Pero entre tus muchos camuflajes olvidaste tu lema favorito, que “un gran poder conlleva una gran responsabilidad”, y, convertido en halcón, volaste sobre los muros para alcanzarme. Una flecha disparada por nadie atravesó tu corazón y caíste lejos, en la fosa donde, ni por piedad, podría despedirte.

Vos muerto y yo maldecida…

Todo se volvió irreversible y quedé atrapada, gritando aullidos desesperados y buscando una salida imposible de encontrar entre aquellos aterradores pasillos. Arañé los muros hasta lastimar mis patas. Algunas noches el miedo me paralizaba y atraía espectros siniestros.

Una tarde, agotada, trepé la torre más alta para solo ver de lejos el terreno pantanoso que se extendía debajo de un tupido bosque de espinillos que me escondía el mar que aún podía oler.

En estos “19 días y 500 noches” que se repiten en “shuffle”, recuerdo tu voz mentirosa y tu irreverencia que me hacía reír. Algunos días te extraño y me alegro de que ya no estés; otros, pierdo la memoria y no la vuelvo a recuperar.

A veces intento saltar desde la torre y volar convertida en brisa. Otras, mientras los ratones dejan de oler delicioso, espero por horas que las cadenas que sostienen el puente caigan y yo corra por el bosque sin mojarme en el barro ni lastimarme con las espinas.

Por las mañanas, cuando el agua se derrumba furiosa del cielo, resuenan los gritos de tu fantasma: “¡amores que matan nunca mueren!”, y te replico con una sonrisa sarcástica que solo podés adivinar, porque las lobas no pueden reír.

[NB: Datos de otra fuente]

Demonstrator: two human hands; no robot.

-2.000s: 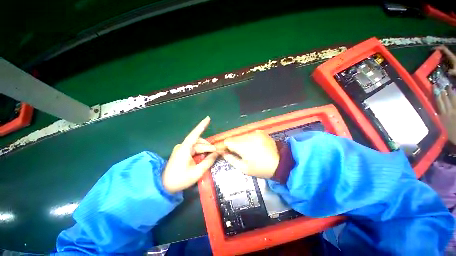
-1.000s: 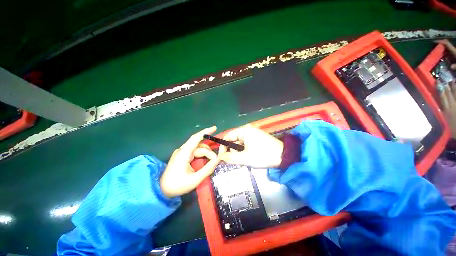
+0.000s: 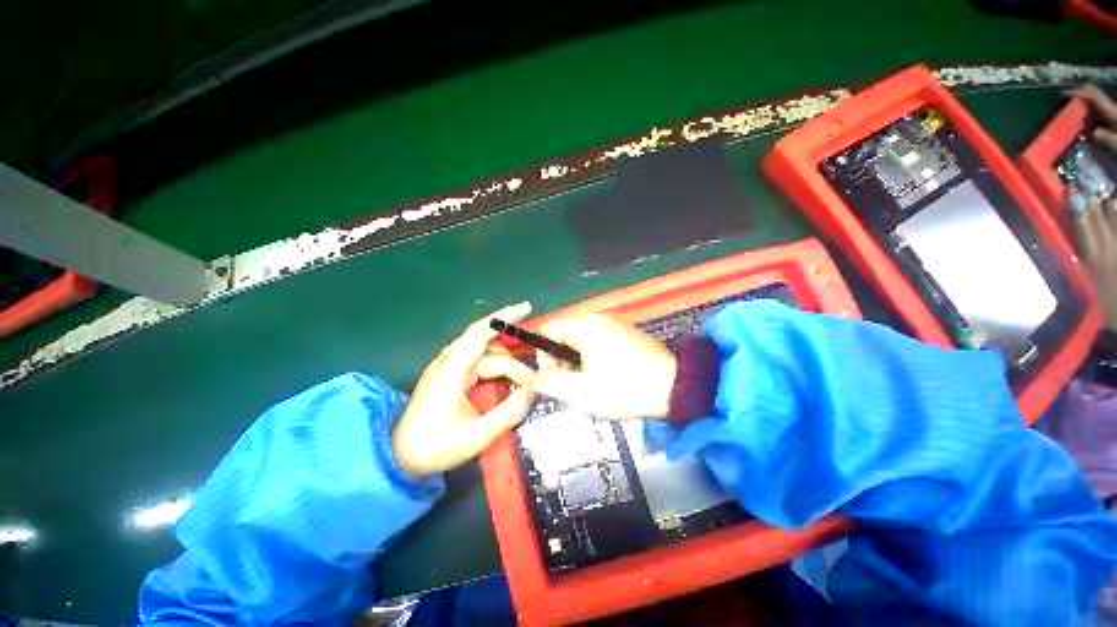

Faltan pocos días para que vuelva a tocar el mar, pintar sobre la arena con los óleos más brillantes, miles de caracoles parlanchines, carismáticas arañas y fotográficas lunas rojas de eclipse. En poco tiempo, convertida en no sé qué, voy a servirme ese vaso de escocés que me trueque la voz a dura y áspera, para discutirle cara a cara al sol que sí existen lunas hechiceras, brujas blancas y sabias orugas, porque me lo contó un mundo que se había vuelto sordo cuando yo, una blanca loba solitaria, en noches de luna plateada, me convertía en mujer y soñaba que, aun sirena, mujer o loba, mis ojos nunca cambiaban.